The modern diagnosis for children of ADHD, Autism, and ODD are useful tools with many effective strategies and treatments to help cure them, or at least manage them well. There is an older concept in psychology that is also helpful to keep in mind when dealing with a child who has some conduct and behavioral issues.
Often children do pick battles of wills and create unnecessary beliefs about competition with peers and even parents. Aspects of society even encourage this in ways. Still, the child is generally seeking love and understanding and certainly needs to learn cooperation as a tool to engage the world with. This is where the balancing act begins. Neither being too strict or lenient is ultimately very useful. Being curious who your child is and allowing them to tell you who they are in ways that are not challenged or dismissed is often vital. These connections can be created by time spent “being” with your children, instead trying too hard to make them “do” or “learn” something.
I know this is not always a popular take on how to correct children. Our society often stresses giving orders to others, and we are in the habit of doing that towards children. In turn, the child often “dismisses” us in some form, which hurts our ego and sense of authority. I would say there are ways to let the child know that you do have feelings and can feel vulnerable to their “willful” behavior. This gives them a chance to be compassionate which often is a great outlet for the humanity we all need.

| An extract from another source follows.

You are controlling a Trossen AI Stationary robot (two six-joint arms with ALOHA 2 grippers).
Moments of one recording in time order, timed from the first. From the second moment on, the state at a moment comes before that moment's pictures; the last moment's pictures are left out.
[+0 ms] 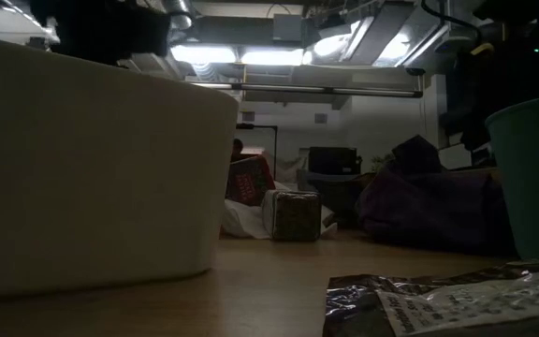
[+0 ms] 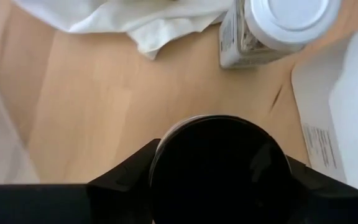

Throw a protest - have you ever said to your child, "No, I'm not going to play with you. Even though I want to play fair with you, since you are being too much of a brat, it's no fun if you always change the rules so that you always win." Overall, I am expressing an attitude that I have discovered, through hard won effort in play therapy that has greatly reduced the aggression of several “willful” children in play therapy. Frankly, I found this method by accident because some children were way too “willful” for me! Lol. Each parent can adapt this general attitude toward communication methods that fit best. See your child as person who needs protection, but also courage in a society that is giving very, very mixed, and confusing messages. I hope this helps. It’s an idea for an approach to a new start.